Wherever "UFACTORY" turns up in the entries, copy out the line that holds it.

Data for review Block Start

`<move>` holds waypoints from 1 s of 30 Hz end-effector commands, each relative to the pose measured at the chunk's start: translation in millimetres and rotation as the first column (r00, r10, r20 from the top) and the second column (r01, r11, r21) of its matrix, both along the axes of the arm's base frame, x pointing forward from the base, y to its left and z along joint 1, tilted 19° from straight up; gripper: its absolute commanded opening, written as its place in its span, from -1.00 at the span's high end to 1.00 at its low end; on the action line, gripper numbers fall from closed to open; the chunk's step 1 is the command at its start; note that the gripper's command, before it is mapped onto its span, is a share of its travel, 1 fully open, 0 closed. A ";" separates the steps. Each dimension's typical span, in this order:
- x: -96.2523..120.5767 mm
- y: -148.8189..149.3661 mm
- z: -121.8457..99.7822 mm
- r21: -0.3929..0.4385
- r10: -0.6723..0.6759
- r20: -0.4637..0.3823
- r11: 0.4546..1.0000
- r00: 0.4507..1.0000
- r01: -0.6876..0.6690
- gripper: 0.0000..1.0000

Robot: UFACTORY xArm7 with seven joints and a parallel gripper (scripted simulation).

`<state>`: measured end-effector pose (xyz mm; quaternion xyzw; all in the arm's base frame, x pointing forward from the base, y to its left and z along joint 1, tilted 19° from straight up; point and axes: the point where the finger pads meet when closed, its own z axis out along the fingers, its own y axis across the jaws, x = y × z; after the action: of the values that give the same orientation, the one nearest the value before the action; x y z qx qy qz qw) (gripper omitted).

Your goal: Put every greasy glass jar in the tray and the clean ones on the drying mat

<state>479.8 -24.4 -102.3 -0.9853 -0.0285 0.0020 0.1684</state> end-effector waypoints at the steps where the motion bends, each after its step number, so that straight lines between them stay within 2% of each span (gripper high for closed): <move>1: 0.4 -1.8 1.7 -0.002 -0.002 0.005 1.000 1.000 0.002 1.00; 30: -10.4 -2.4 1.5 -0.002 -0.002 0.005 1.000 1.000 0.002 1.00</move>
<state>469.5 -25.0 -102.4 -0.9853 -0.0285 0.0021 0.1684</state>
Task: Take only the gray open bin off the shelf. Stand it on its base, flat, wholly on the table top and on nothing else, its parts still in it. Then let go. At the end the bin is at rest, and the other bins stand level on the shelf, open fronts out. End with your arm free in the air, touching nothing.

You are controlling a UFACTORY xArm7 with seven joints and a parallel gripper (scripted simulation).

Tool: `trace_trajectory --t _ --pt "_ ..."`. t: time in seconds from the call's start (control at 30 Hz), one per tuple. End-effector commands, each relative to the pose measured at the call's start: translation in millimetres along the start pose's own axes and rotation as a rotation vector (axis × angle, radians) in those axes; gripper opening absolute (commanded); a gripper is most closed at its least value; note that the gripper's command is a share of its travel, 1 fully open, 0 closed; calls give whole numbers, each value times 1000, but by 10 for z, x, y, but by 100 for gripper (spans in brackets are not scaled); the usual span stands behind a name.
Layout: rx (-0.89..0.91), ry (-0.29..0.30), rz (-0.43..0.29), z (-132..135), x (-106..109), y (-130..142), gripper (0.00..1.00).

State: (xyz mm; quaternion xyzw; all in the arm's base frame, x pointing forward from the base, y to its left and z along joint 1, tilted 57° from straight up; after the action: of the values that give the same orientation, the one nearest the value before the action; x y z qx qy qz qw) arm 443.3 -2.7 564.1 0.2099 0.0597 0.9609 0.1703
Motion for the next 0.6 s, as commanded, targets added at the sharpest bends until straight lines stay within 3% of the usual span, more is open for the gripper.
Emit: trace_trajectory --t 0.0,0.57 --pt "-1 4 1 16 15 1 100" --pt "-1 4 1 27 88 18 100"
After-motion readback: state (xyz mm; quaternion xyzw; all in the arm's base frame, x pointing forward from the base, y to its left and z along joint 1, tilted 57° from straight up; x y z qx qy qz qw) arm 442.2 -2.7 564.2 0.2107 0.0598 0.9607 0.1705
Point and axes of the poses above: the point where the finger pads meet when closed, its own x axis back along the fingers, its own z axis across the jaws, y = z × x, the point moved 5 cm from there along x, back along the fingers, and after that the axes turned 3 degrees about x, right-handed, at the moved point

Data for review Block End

## [Output of the exercise]
Robot: UFACTORY xArm7 with seven joints and a parallel gripper (scripted simulation).
You are controlling a UFACTORY xArm7 with seven joints and a parallel gripper (scripted simulation).

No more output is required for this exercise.